Justamente, los medios y periodistas que más se envuelven
con las banderas de la libertad y la independencia, en su ámbito
suelen negar al extremo lo que invocan. Instigador de todos
los golpes de Estado, a favor de la libre competencia pero usufructuaria
del monopolio de Papel Prensa, el diario La Nación nació
como guardaespaldas de Bartolomé Mitre después
de comandar, como presidente argentino, los ejércitos
de la Triple Alianza.
Un liberal, como Roberto Cox, director del Buenos Aires Herald
en los años de plomo formuló estas declaraciones
a Página 12 el 16-11-2009, después de ser nombrado
“ciudadano ilustre de la ciudad: “Yo veo bien a
la Argentina. Por supuesto, con problemas. Se parece a Italia.
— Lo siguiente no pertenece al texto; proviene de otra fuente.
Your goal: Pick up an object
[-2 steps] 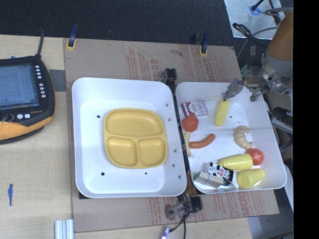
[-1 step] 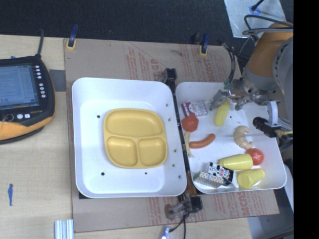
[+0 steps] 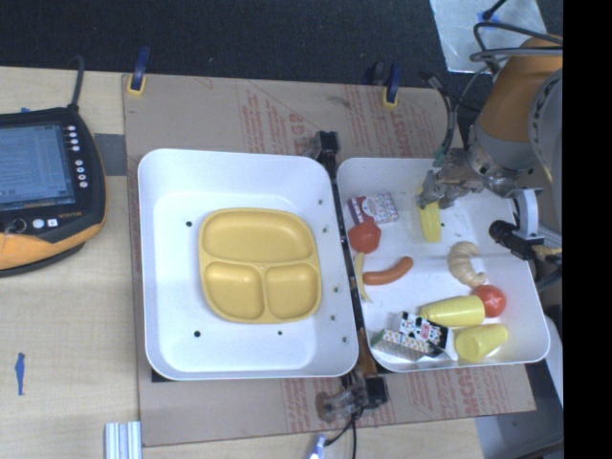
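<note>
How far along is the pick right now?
Done: the hand has reached the right bin and sits directly above the small yellow block. In hand: nothing visibly lifted; the block appears to lie on the bin floor. Left: grasping and raising it.

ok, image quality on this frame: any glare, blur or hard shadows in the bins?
Camera view: even, soft lighting with faint shadows under the yellow tray and the food items. The white bins read bright but keep their edges, with no strong hotspots. The gripper over the small yellow block looks slightly soft, and the small items are low in detail. The tablet screen is washed out and unreadable.
</note>
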Controlling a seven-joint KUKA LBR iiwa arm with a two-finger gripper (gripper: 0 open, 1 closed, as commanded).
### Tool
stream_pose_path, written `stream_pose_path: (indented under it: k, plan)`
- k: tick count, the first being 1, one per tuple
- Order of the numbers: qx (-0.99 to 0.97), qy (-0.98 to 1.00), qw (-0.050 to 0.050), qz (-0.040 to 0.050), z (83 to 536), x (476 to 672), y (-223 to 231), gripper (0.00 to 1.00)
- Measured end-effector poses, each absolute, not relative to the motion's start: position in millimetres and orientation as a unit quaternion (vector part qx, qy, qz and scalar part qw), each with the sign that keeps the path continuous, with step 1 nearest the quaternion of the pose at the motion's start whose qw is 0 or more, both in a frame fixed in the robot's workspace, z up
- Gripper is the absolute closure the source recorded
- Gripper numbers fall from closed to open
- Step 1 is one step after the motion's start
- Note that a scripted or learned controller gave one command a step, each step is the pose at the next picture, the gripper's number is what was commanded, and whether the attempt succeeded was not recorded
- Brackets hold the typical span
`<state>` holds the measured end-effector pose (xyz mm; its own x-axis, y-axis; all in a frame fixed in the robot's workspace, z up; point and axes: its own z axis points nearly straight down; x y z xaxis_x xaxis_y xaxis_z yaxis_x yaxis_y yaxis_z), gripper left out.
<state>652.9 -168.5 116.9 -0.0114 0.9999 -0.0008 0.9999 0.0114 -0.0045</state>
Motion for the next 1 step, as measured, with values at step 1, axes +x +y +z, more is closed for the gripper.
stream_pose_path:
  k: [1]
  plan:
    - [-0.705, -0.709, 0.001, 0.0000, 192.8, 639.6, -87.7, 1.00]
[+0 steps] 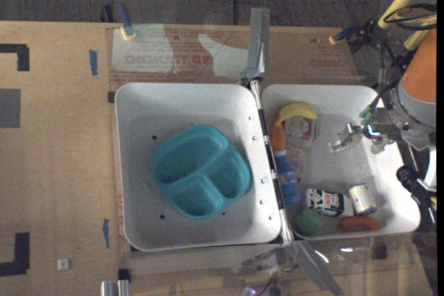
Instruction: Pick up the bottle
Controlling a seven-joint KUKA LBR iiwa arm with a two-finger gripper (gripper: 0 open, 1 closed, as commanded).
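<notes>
The bottle point(284, 173) lies along the left wall of the right bin point(388, 97). It has a blue body, and its orange cap end points toward the back. My gripper point(361, 138) hangs over the bin's middle right, well to the right of the bottle and apart from it. It is open, and I see only bin floor between its fingers. The grey arm with its orange band point(424, 76) comes in from the right edge.
In the right bin are a banana point(297, 111), a crumpled cup point(300, 128), a green ball point(309, 221), a black-and-white carton point(325, 201), a small can point(362, 198) and a red sausage-like piece point(359, 223). A teal divided plate point(201, 171) lies in the left bin point(132, 149).
</notes>
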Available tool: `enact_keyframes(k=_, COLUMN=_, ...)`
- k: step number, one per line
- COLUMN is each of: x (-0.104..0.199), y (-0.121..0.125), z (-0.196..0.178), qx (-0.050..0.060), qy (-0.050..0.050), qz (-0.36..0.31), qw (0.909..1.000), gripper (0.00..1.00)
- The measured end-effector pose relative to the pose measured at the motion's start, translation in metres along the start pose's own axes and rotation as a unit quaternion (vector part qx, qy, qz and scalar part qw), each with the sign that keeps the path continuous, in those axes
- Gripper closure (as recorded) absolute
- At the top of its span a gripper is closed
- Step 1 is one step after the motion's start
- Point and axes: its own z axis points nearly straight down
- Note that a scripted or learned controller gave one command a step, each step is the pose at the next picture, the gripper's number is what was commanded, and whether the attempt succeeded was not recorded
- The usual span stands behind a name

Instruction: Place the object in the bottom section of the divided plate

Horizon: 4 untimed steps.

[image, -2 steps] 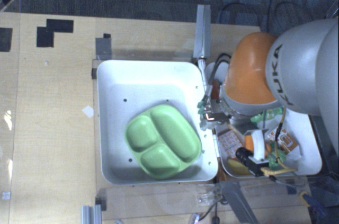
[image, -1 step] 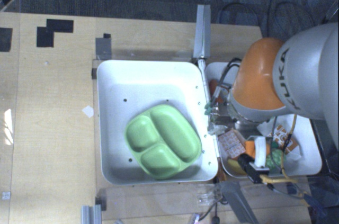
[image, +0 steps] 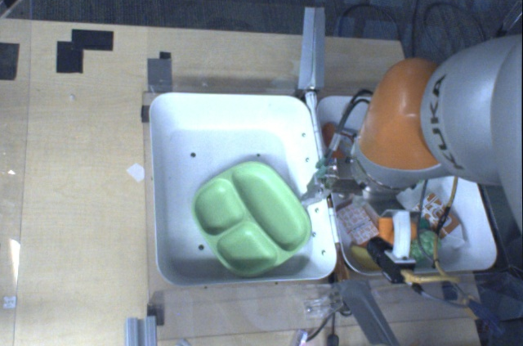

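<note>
While the grey arm with its orange band hangs over the right white bin, its gripper's state cannot be told, the cluttered small objects lie right of the green 3-section plastic plate, apparently awaiting pickup.

2 shallow white bins: left bin, right bin. 1 green divided plate with 3 sections, in the left bin. 1 grey arm with 1 orange band. Several small items heaped in the right bin, too jumbled to count. 3 black patches on the bench's far left.
</note>
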Motion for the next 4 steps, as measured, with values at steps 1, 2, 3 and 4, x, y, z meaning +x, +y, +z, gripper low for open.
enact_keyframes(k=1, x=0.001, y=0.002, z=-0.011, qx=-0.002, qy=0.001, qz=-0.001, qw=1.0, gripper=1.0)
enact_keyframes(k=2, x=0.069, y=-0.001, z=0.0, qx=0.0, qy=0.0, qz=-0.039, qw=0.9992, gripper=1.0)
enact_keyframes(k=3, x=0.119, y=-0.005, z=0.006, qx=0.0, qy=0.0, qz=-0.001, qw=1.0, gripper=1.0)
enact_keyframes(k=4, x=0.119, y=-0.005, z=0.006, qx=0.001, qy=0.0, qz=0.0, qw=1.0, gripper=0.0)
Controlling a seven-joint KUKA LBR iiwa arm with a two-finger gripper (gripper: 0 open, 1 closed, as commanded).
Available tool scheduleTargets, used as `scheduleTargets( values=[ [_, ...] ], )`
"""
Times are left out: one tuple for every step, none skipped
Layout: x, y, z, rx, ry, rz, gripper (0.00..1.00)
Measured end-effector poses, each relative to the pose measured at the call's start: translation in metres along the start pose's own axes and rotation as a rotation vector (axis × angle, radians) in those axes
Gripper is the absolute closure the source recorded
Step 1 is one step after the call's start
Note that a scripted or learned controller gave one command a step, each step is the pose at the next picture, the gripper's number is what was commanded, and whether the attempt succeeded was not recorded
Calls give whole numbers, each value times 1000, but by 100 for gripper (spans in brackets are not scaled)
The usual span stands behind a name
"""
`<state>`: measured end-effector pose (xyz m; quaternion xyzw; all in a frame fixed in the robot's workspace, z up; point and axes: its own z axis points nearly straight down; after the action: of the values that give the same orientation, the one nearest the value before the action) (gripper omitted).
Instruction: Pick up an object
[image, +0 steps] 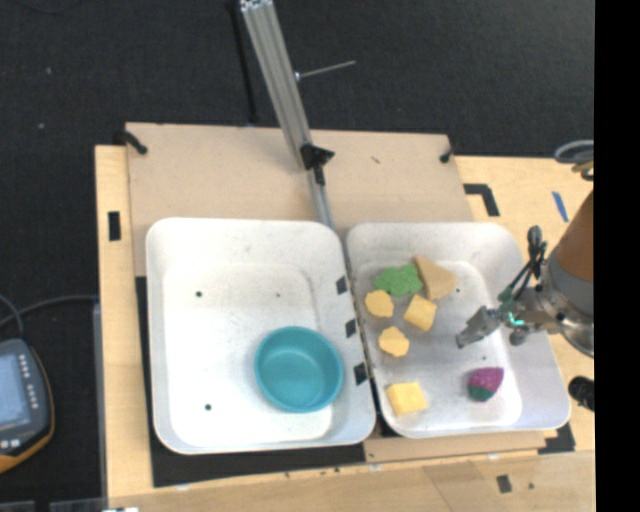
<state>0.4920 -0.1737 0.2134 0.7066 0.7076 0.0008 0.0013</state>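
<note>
The right bin (500, 245) holds several small objects: a green piece (398, 280), a tan wedge (436, 276), yellow pieces at the middle (420, 313), (379, 304), (394, 342), a yellow block (407, 398) near the front, and a purple and green fruit (485, 383). My gripper (480, 329) reaches in from the right and hangs over the right bin, above and left of the purple fruit, right of the yellow pieces. I see nothing between its fingers.
The left bin (200, 260) holds a blue bowl (297, 368) at its front right. A metal pole (285, 100) slants up from behind the bins. A handheld controller (20, 395) lies at the far left, off the bench.
</note>
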Motion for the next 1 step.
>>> scheduleTargets(
  values=[
    [-3, 0, 63, 7, 1, 1, 0]
  ],
)
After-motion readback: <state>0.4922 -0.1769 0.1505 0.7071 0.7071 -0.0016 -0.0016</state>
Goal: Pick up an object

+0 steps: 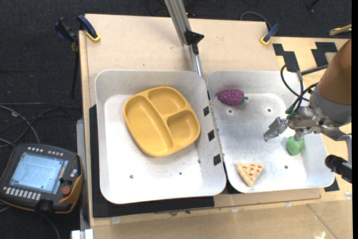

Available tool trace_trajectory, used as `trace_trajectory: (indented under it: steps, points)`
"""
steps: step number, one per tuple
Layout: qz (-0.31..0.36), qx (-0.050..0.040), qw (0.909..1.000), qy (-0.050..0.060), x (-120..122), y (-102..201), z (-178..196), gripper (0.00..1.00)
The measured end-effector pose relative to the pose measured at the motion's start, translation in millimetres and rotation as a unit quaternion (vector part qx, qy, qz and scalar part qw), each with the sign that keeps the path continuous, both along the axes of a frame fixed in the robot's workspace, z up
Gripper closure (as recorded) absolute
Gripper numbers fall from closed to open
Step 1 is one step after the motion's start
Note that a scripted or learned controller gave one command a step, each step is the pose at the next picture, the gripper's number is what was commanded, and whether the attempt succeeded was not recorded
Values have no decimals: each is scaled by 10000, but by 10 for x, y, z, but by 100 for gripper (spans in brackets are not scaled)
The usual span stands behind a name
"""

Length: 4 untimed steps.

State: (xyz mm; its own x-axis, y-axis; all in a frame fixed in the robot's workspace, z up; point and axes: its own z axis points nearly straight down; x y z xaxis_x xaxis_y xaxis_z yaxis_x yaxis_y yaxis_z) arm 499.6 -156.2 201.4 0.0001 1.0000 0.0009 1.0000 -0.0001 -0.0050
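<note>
In the right bin [313, 176] lie three small toys: a purple bunch of grapes [231, 97] near the back left, a green piece [295, 146] toward the right, and a tan waffle-patterned wedge [249, 172] at the front. My gripper [286, 130] hangs over the right side of this bin, its fingers spread open. One grey finger [273, 130] points left over bare bin floor. The green piece sits just in front of and below the other finger, and I cannot tell if they touch. Nothing is held between the fingers.
The left bin [112, 176] holds a yellow divided plate [161, 120], lying flat. A metal pole [173, 0] slants over the bench from the back. A teach pendant [39, 176] lies off the bench at the left. Cables [293, 84] trail from the wrist.
</note>
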Motion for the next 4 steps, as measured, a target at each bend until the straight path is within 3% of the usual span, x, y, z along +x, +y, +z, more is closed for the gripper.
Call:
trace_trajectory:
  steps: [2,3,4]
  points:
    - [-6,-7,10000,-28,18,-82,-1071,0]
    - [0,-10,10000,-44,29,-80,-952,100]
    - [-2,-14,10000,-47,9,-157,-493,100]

Son países jóvenes, con historia, pero con tantas
cosas buenas, tanta inteligencia, una mezcla magnífica
de muchas nacionalidades. Me cuesta entender por qué
los argentinos –y diría centralmente los porteños–
tienen una visión tan negativa. No parecen siquiera advertir
la hermosura de los jacarandás, de los quioscos, de la
calle. Un amigo mío, que fue un importantísimo
técnico financiero en Wall Street, me dijo: ‘Bob,
Buenos Aires es un hotel cinco estrellas, con todos los pasajeros
quejándose por el servicio de habitación’.”
“Por supuesto que hay un problema entre el Gobierno y
la prensa. Y los dos lados tienen responsabilidad. Cuando empezó
el gobierno de Néstor Kirchner, yo veía en La
Nación críticas ridículas. Por ejemplo,
hablaban de los trajes de Kirchner. Era increíble. Por
el otro lado, es cierto que a él no le gusta hablar con
el periodismo, no hace conferencias de prensa. Es un grave error.
El periodismo tiene algo de representante de la gente.
Ahora, si uno lee La Nación se lleva la imagen de un
país que no veo para nada. La Nación cree en la
censura y en la autocensura, al punto que una alumna de la carrera
de periodismo de ese diario me dijo que Claudio Escribano, quien
fuera director de La Nación, hizo un elogio de la censura.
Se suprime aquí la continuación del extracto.